Problem 3, Software release
Set up. We are finding both critical paths, choosing the cheapest crash that actually saves a day, and reading float for a near-critical path.
(i) Architecture 0→2. Backend 2→7. Frontend 2→7. Backend tests 7→10. Frontend tests 7→10. Deploy 10→11. Duration = 11 days. Critical paths: Arch → Backend → Backend tests → Deploy and Arch → Frontend → Frontend tests → Deploy. Shared: Architecture and Deploy.
(ii) Architecture $1000 (shared): cuts both paths by 1 ⇒ new duration 10 days. Backend $400 alone: Path 1 → 10, Path 2 stays 11 ⇒ no change. Frontend $400 alone: similarly no change. Backend + Frontend = $800: both paths drop to 10 ⇒ new duration 10 days. Cheapest 1-day cut = $800 (crash Backend + Frontend, one day each). The shared-activity crash costs $1000, more expensive here. Insight: shared-activity crashing isn't always cheapest; compare cost(shared) to sum of one-per-path crashes.
(iii) Float = critical path − near-critical path = 11 − 10 = 1 day.
Problem 4, Show pavilion
Set up. We are finding the critical paths, explaining the risk of multiple critical paths, and choosing the highest-impact shared activity to crash.
(i) Survey 0→1. Frame A 1→5. Frame B 1→5. Wire A 5→8. Wire B 5→8. Cladding 8→10. Inspection 10→11. Paths: Survey → Frame A → Wire A → Cladding → Inspection = 1+4+3+2+1 = 11. Survey → Frame B → Wire B → Cladding → Inspection = 1+4+3+2+1 = 11. Duration = 11 days. Two critical paths. Shared: Survey, Cladding, Inspection.
(ii) Each critical path is an independent route to project slippage. With one critical path, you watch one chain. With two, a delay on EITHER chain delays the project, risk doubles. Additionally, the chance of "something going wrong" on at least one of the two paths is higher than on a single path.
(iii) The shared activities are Survey (1 day), Cladding (2 days), Inspection (1 day). Cladding has the most days to potentially crash. Crashing Cladding by 1 day shortens both critical paths simultaneously, duration drops to 10 days. (Survey and Inspection at 1 day each cannot be reduced to zero realistically.)
Problem 5, Bushfire response
Set up. We are finding the critical paths through a 3-team response, then deciding whether speeding up one mop-up cuts the total response time.
(i) Brief 0→1. Team 1 contain 1→5. Team 2 contain 1→5. Team 3 evacuate 1→4. Team 1 mop-up 5→7. Team 2 mop-up 5→7. All-clear: predecessors are both mop-ups (EF=7) and Evacuate (EF=4) → ES = max(7,7,4) = 7, EF = 8. Duration = 8 hours.

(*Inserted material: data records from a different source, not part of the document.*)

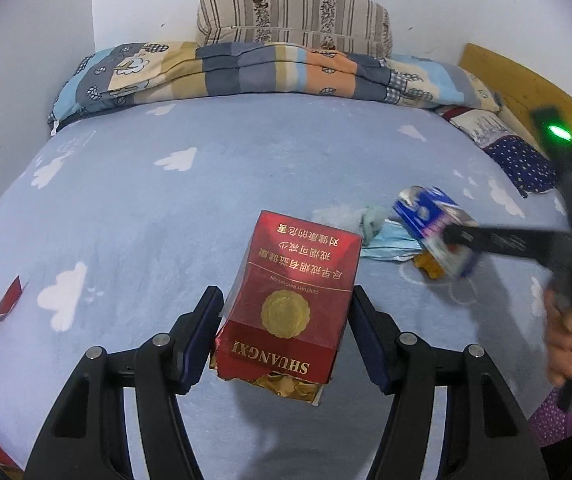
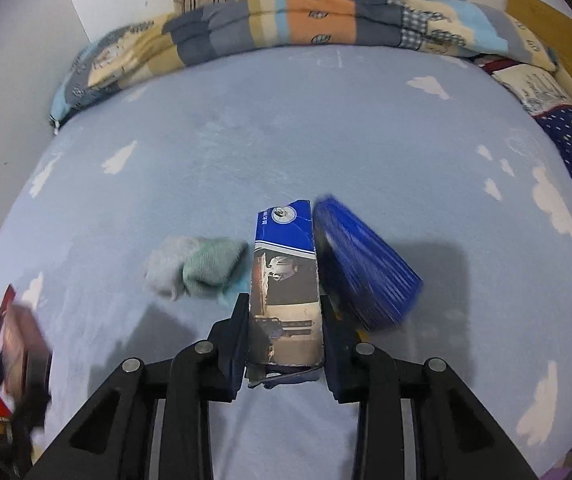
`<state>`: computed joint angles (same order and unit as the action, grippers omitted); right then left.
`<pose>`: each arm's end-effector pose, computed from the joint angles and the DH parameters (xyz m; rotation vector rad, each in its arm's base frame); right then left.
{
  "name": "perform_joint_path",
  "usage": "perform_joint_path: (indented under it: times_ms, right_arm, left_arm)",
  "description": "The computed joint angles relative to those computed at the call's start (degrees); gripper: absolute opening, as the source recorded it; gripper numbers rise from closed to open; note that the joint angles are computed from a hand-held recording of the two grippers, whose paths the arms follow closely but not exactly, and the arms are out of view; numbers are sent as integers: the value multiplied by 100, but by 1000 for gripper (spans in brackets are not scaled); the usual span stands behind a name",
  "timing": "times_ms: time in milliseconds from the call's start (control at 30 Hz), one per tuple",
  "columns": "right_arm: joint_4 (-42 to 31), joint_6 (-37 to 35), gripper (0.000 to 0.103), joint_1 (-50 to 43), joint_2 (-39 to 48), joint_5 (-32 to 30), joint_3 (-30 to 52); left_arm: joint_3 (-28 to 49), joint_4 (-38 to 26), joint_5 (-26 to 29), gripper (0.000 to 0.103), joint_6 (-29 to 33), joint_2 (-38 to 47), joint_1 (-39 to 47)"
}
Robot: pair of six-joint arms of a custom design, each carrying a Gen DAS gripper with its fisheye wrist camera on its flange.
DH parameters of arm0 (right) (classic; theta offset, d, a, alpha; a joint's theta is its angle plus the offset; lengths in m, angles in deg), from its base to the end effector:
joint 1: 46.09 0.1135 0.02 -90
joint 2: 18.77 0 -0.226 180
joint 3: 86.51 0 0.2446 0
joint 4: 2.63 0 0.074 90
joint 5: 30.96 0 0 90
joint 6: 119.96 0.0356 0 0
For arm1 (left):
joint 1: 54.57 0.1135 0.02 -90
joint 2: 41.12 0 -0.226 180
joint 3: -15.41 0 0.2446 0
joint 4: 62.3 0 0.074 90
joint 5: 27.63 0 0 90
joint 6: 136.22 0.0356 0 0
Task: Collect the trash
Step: 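Grasp the blue-white box with the right tool while the left tool holds the red pack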
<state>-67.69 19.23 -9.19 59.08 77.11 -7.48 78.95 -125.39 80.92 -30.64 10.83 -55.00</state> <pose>0.2181 0.1500 0.2426 0.3731 2.5707 0.1094 0.1873 -0.0127 0.2563 0.4741 2.3793 -0.2806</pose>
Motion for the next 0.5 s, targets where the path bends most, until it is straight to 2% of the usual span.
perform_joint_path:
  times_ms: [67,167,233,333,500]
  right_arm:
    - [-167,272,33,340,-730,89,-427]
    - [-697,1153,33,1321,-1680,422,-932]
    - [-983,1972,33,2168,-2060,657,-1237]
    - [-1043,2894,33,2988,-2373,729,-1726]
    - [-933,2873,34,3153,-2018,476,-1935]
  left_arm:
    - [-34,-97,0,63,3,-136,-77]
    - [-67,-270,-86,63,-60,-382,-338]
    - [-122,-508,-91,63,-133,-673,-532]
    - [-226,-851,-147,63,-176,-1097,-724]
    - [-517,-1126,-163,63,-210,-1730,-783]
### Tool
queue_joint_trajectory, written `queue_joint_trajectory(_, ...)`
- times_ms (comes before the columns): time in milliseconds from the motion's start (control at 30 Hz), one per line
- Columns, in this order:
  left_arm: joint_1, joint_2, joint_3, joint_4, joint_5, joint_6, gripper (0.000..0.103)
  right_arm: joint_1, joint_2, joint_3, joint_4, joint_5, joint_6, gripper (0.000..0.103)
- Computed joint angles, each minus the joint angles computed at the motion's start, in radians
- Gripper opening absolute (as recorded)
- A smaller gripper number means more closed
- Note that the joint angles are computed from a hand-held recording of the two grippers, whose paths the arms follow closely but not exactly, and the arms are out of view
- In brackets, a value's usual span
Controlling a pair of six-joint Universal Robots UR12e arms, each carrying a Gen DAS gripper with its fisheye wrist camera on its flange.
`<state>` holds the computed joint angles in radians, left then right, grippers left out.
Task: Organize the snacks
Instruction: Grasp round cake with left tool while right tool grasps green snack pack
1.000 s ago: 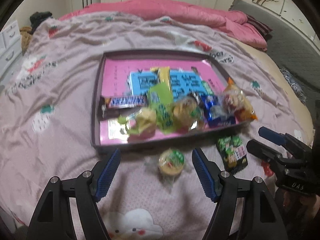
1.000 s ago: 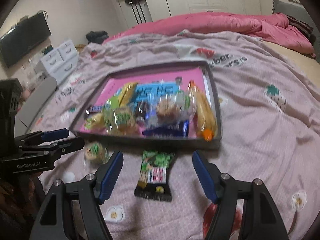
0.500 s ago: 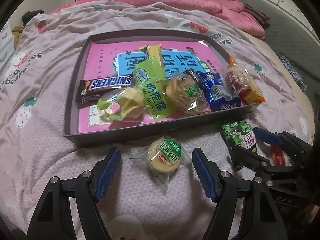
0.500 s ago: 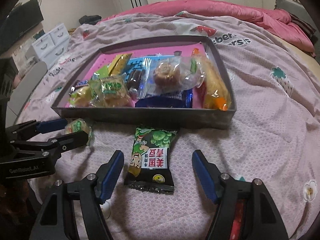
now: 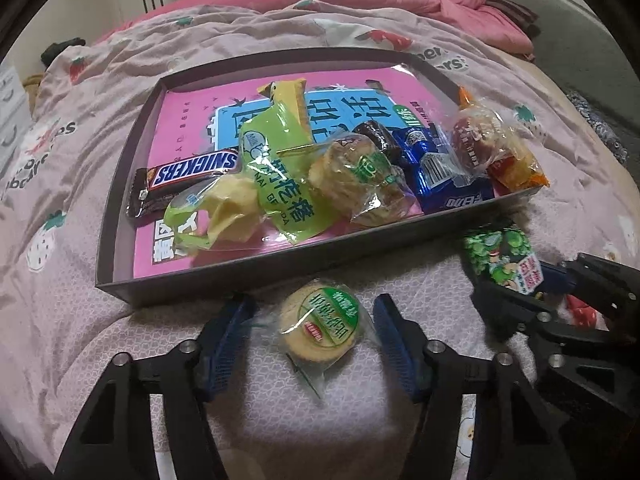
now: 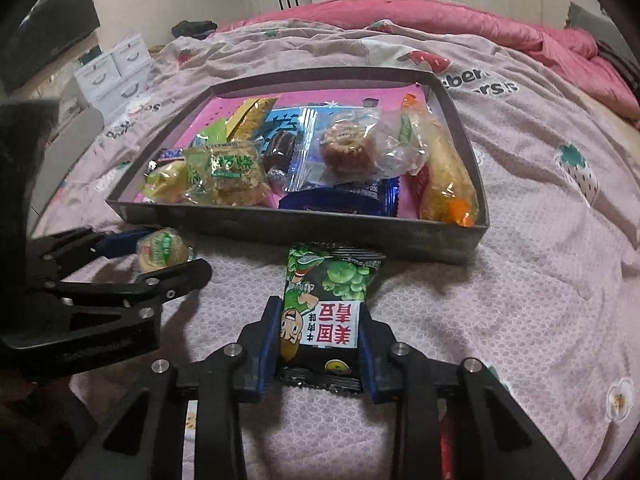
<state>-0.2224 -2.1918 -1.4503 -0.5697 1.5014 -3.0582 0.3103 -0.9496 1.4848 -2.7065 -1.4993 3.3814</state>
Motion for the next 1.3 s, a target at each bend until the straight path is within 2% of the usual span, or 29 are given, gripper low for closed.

(ii) Paths to All-clear: Brief → Contain N → Mop-up N → All-clear = 1+4+2+1 = 8. Brief → Contain S → Mop-up S → All-clear = 1+4+2+1 = 8. Brief → Evacuate → All-clear = 1+3+1 = 5 (not critical, float = 3). Two critical paths. Shared: Brief and All-clear.
(iii) Halving Team 1's mop-up (2 → 1 hour) shortens only Path North to 7 hours. Path South is still 8 hours. Project duration stays at 8 hours. To get a real reduction, the extra team must speed up BOTH mop-ups, OR crash a shared activity (Brief or All-clear). Operationally: a single mop-up acceleration only helps the residents on the northern flank get an "all-clear" message earlier from that team, the official project all-clear still waits for the slower path.